● **TASK REQUIREMENTS**
All lines of the data shown below should be output exactly as they stand.
[Start of Attachment]
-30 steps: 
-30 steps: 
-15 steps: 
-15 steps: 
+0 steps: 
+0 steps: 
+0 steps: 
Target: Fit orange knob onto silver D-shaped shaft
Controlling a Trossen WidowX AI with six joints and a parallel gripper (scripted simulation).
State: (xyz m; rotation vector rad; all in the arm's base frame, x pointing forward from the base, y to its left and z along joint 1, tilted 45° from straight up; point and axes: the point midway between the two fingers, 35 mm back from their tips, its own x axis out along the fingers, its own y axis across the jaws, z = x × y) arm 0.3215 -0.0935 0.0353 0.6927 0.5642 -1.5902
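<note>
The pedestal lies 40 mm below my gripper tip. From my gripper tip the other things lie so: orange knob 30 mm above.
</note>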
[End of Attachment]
● **REPLY**
-30 steps: 
-30 steps: 
-15 steps: 
-15 steps: 
+0 steps: 
+0 steps: 
+0 steps: 
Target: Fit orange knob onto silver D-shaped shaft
Controlling a Trossen WidowX AI with six joints and a parallel gripper (scripted simulation).
State: (xyz m; rotation vector rad; all in the arm's base frame, x pointing forward from the base, y to its left and z along joint 1, tilted 45° from straight up; point and axes: the point midway between the two fingers, 35 mm back from their tips, its own x axis out along the fingers, its own y axis across the jaws, z = x × y) arm 0.3215 -0.0935 0.0353 0.6927 0.5642 -1.5902
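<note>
The pedestal lies 40 mm below my gripper tip. From my gripper tip the other things lie so: orange knob 30 mm above.
</note>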

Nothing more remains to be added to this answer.